Maria Balcan

Nina Balcan

Cadence Design Systems Professor


CMU Scholars Page

Office 8205 Gates and Hillman Centers


Phone (412) 268-5295

Machine Learning Department
Computer Science Department

Research/Teaching Statement

My research tackles fundamental questions in Machine Learning, Algorithmic Game Theory, and Algorithms. My work develops deep new connections between these areas, using ideas and insights from each of them to solve some of their central and emerging challenges in innovative ways.

Foundations for Machine Learning  Machine learning studies the design of automatic methods for extracting information from data and has become a tremendously successful discipline with a wide variety of important applications in areas such as robotics, healthcare, information retrieval, and sustainability. Its past successful evolution was heavily influenced by mathematical foundations developed for several core problems including generalizing from labeled data. However, with the variety of applications of machine learning across science, engineering, and computing in the age of Big Data, re-examining the underlying foundations of the field has become imperative. A major goal of my research is to substantially advance the field of machine learning by developing foundations and algorithms for a number of important modern learning paradigms. These include interactive learning, where the algorithm and the domain expert engage in a dialogue to facilitate more accurate learning from less data compared to the classic approach of passively observing labeled data; distributed learning, where a large dataset is distributed across multiple servers and the challenge lies in learning with limited communication; and multi-task learning, where the goal is to solve multiple related learning problems from less data by taking advantage of relationship among the learning tasks. My goal is to provide new frameworks explaining the fundamental underlying principles, as well as new powerful, principled, and practical learning algorithms designed to satisfy the new types of constraints and challenges of these modern settings (including statistical efficiency, computational efficiency, noise tolerance, limited supervision or interaction, privacy, low communication, and incentives).
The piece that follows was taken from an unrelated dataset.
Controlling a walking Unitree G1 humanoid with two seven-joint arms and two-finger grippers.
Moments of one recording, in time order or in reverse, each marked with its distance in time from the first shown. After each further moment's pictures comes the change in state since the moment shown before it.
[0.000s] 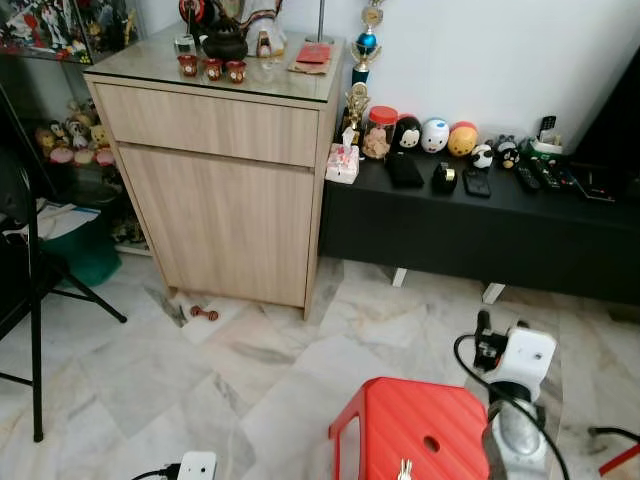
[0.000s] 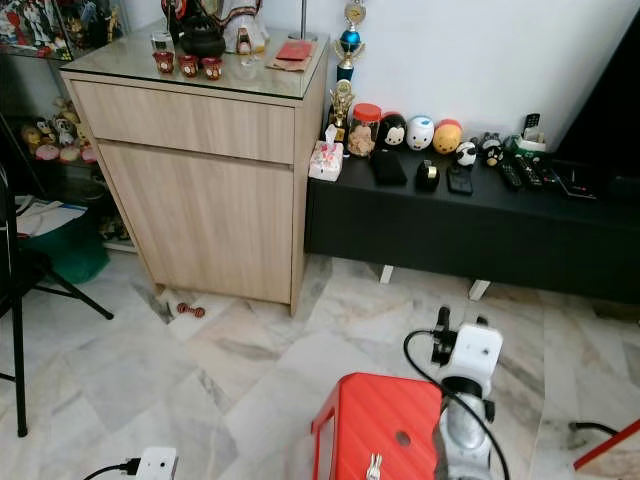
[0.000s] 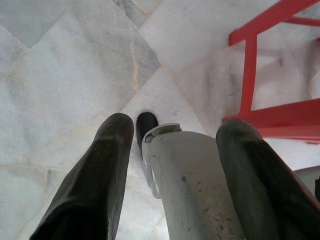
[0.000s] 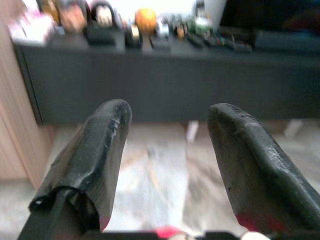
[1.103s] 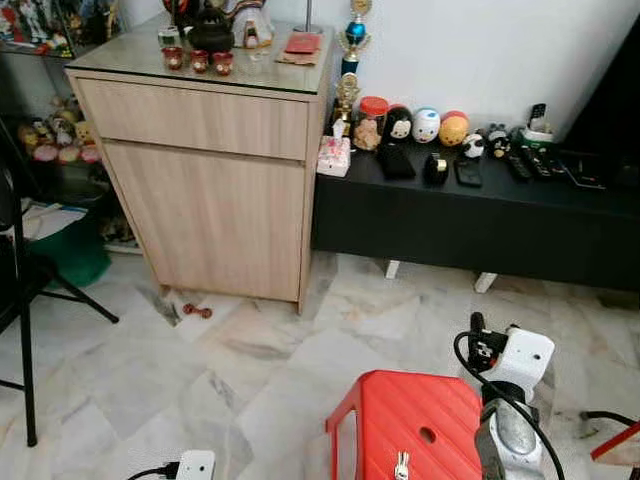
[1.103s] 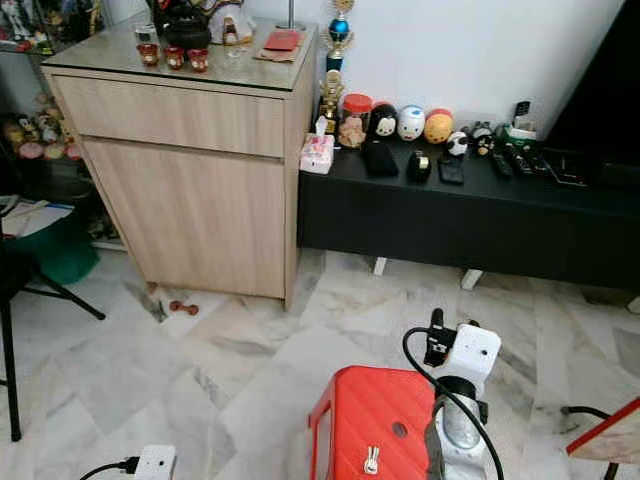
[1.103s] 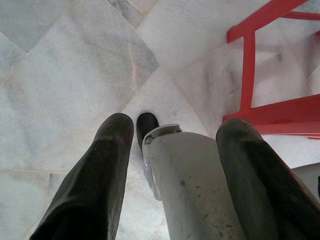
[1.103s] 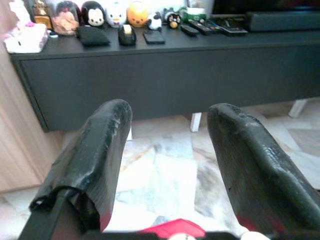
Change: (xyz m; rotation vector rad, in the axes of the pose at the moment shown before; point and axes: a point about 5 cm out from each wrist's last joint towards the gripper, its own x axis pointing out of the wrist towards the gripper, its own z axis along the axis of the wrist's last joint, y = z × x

Algorithmic Game Theory  Traditionally, complex systems involving multiple agents each with their own interests in mind have been analyzed through purely game theoretic lenses, but technologies such as the Internet have triggered an increased growth of research concerning algorithmic aspects as well. Yet these approaches are often limited to studying static concepts. My work goes further and shows how machine learning methods can help tackle fundamental open questions regarding information-gathering and dynamics in these settings. For example, in past work, I showed an exciting application of machine learning to automate aspects of auction design and formally address problems of market analysis for designing combinatorial pricing mechanisms with near-optimal revenue guarantees. Along different lines, my current work develops a new approach to analyzing the overall behavior of complex systems in which multiple agents with limited information are selfishly adapting their behavior over time based on past experience. My goal is to develop general techniques for influencing the behavior of natural learning dynamics towards globally good states, as well as to provide powerful tools to reason about economic agents as adaptive, learning entities.

Analysis of Algorithms beyond the Worst Case  Many important optimization problems are unfortunately provably hard even to approximate well on worst-case instances. However, real-world instances often satisfy certain natural regularities or stability properties. A recent direction in my work is designing algorithms for important optimization problems with strong formal guarantees under natural stability assumptions about the input instances. For example, in the context of clustering I showed that approximation stability assumptions (implicit when modeling clustering as approximately optimizing a distance-based objective, e.g., k-means) could be leveraged to overcome worst-case hardness results. I am interested to further analyze in this framework other problems of finding hidden structure in data. I additionally plan to identify other meaningful and generally applicable models of computation beyond worst-case analysis, that accurately model real-world instances and could provide a useful alternative to traditional worst-case models in a broad range of optimization problems.